Fatigue:  Unmanaged fatigue definitely worsens cognitive challenges.  Remember the last time you undertook an important project when you were tired?   It went much more smoothly after some rest, right?  In M.S there is a particular type of fatigue entitled Lassitude/Primary Fatigue. It is a direct result of the inflammation and immune response in the brain due to MS and can be severe and debilitating. It is usually characterized by a sudden onset of severe fatigue that feels capricious and unpredictable. In addition to having Primary Fatigue people who have MS also experience Secondary Fatigue which is fatigue caused by any other factor. For example, sleep deprivation, medication, over-exertion, physical de-conditioning, stress are all reasons for secondary fatigue.

Managing Fatigue: There are a number of ways to manage both primary and secondary fatigue. Occupational therapists recommend addressing the secondary sources of fatigue first to reduce or eliminate their effect. Use of planning, pacing, positioning and prioritizing or energy budget management is an effective tool for Primary Fatigue. Since those higher level executive skills are often the very cognitive skills that are challenged in MS it is important to learn how to adapt or accommodate with external aides the way to implement these strategies. Since each person is unique individual with unique needs and challenges it is often useful to use a team approach with a Speech-Language Pathologist and Occupational therapist to address specific needs. 

In Summary:

  • Identify Secondary sources of fatigue and manage them to reduce or eliminate their effect.
  • Learn about Energy Budget Management skills (Planning, Pacing, Positioning and Prioritization) to address the effect of Primary fatigue.
  • Use the expertise of both Speech-language Pathologist and Occupational Therapist to customize a plan for you that works best.

Depression:  Like fatigue, depression can be the invisible “elephant in the room”. Untreated depression can increase fatigue, pain, and cognitive challenges. If you or a loved one thinks you may have untreated depression it is imperative to receive support to improve not only your mood but your ability to function effectively in daily life. Depression, like fatigue, is not a function of a “failing” to perform but the direct effect of the MS disease process of inflammation and immune sensitivity. 

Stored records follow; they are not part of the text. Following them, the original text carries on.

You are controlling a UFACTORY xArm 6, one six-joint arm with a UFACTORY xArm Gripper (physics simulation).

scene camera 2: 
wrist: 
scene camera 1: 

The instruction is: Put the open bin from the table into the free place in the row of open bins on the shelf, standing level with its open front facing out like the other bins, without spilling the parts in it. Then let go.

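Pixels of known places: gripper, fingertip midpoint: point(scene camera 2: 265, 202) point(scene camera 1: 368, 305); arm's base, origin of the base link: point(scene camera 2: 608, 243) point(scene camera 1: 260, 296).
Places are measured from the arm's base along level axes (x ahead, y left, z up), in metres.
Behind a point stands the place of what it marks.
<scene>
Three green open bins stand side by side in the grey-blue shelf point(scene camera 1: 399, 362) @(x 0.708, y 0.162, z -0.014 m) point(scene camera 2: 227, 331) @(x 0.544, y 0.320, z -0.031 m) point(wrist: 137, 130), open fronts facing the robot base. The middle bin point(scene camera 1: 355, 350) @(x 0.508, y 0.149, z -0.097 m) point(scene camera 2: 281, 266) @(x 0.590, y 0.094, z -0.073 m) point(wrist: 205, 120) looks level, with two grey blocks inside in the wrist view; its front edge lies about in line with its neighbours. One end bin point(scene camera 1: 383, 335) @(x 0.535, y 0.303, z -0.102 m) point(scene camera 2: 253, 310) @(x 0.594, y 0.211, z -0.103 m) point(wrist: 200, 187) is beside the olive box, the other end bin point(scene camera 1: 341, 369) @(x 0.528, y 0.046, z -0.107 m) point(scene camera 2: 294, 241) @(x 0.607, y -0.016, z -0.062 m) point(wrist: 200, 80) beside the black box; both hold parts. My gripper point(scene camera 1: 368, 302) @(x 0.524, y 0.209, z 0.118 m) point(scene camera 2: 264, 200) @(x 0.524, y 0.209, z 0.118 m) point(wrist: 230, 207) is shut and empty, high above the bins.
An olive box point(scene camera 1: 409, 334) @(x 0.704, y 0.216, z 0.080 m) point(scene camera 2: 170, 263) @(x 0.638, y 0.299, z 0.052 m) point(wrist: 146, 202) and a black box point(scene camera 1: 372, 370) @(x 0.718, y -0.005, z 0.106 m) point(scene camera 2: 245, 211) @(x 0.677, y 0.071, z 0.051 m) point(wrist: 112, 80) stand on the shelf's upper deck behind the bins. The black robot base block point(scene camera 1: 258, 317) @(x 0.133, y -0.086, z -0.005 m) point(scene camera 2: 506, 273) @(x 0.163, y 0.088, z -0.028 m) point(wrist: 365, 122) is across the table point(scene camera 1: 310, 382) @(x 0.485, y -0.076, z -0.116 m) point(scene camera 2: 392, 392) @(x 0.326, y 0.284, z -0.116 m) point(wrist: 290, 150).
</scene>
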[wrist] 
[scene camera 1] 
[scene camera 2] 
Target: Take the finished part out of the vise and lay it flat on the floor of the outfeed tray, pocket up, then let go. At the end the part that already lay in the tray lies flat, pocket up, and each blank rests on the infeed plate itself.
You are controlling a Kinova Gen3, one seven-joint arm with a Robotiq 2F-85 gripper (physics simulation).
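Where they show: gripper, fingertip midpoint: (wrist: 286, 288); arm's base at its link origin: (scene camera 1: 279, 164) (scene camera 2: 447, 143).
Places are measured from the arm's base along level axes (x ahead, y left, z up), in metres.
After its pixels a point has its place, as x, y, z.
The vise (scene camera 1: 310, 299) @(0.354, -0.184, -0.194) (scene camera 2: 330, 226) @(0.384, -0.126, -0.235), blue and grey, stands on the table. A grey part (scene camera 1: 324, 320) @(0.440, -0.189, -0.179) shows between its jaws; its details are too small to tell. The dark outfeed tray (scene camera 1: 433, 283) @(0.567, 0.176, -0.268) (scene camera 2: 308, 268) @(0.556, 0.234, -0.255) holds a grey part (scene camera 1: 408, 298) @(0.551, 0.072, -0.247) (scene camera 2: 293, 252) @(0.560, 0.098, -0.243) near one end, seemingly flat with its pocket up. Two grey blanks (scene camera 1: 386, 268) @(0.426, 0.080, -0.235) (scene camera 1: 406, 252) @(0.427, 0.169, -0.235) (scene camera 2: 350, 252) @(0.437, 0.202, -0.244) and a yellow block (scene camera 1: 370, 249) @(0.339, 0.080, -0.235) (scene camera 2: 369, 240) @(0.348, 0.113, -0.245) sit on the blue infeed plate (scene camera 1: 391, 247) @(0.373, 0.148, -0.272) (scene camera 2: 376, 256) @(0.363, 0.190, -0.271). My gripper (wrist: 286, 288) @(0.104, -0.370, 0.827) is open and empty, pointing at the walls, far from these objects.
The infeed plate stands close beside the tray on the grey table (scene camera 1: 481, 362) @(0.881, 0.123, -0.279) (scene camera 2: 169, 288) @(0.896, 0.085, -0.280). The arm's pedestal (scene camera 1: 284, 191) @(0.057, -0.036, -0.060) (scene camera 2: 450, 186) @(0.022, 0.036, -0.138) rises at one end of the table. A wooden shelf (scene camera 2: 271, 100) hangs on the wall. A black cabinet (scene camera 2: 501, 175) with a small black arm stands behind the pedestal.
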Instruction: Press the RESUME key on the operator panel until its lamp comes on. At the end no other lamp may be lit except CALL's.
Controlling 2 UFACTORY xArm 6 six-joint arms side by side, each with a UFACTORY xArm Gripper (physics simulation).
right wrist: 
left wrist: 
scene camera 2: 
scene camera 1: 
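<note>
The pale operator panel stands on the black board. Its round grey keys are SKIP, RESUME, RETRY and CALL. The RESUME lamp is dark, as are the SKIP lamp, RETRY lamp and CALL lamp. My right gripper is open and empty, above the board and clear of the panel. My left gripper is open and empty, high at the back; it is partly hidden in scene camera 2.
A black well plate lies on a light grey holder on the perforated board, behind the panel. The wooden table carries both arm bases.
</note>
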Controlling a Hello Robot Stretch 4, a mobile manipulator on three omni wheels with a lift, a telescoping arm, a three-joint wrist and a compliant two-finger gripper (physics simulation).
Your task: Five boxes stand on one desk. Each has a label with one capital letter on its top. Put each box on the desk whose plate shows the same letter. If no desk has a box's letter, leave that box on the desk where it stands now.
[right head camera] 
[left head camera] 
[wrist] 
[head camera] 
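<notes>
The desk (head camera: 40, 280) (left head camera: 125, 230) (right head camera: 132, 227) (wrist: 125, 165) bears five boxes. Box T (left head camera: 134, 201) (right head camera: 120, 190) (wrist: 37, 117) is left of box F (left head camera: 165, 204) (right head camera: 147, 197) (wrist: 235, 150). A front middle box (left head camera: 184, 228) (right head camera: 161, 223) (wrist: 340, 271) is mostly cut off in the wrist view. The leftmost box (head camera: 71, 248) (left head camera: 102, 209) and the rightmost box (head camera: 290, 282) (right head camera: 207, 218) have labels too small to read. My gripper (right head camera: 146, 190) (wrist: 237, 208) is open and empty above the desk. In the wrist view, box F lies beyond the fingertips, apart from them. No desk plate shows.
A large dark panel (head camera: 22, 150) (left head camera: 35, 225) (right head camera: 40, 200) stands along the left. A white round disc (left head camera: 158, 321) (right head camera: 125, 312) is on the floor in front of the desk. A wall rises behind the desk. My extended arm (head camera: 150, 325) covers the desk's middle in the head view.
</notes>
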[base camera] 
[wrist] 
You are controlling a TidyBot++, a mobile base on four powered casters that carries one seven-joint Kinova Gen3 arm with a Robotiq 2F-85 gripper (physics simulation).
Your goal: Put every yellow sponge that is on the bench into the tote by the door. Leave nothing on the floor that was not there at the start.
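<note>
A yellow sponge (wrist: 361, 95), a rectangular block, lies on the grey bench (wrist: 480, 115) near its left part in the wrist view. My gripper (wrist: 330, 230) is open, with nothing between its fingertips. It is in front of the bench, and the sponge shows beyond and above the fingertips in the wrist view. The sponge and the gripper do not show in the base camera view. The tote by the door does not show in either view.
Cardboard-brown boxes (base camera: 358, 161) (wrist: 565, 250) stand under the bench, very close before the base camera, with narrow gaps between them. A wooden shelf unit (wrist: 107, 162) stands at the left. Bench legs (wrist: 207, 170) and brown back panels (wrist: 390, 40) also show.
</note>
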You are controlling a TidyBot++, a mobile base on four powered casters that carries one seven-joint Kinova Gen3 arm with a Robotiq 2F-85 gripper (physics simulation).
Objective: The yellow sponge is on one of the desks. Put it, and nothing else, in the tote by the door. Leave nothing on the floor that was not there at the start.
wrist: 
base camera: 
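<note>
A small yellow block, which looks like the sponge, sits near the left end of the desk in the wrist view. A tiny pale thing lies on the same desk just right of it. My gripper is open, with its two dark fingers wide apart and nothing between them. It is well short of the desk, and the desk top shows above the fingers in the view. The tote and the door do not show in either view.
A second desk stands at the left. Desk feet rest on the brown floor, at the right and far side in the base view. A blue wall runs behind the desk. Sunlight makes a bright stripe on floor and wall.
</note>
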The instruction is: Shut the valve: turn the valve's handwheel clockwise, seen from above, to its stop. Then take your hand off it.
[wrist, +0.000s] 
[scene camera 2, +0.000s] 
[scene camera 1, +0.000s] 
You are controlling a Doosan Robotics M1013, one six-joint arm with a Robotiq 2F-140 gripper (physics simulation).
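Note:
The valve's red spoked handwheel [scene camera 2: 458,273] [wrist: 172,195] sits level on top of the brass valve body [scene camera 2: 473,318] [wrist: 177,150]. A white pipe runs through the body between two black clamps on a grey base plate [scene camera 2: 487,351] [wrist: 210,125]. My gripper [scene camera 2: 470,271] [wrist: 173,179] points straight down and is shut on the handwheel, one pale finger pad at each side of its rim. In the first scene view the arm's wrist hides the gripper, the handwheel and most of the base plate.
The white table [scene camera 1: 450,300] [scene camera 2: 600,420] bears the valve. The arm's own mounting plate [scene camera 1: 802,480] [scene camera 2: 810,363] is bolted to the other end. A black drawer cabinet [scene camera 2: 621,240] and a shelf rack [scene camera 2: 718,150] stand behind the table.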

Strategies for Management:

  • Put together a healthcare team that knows about Mood and Depression.
  • Reduce stress in your daily life.
  • Exercise daily
  • Maintain social networks
  • Acknowledge and be proactive about your feelings and symptoms.

Conclusion

Cognitive challenges are a common symptom in MS (up to 65% of people), but can be overcome using a variety of approaches.

If your cognition concerns you or a loved one it is important to be proactive and seek help from a healthcare professional to address it.  There may be some very simple and practical approaches that will improve your skills to an acceptable level of independence and efficiency for you.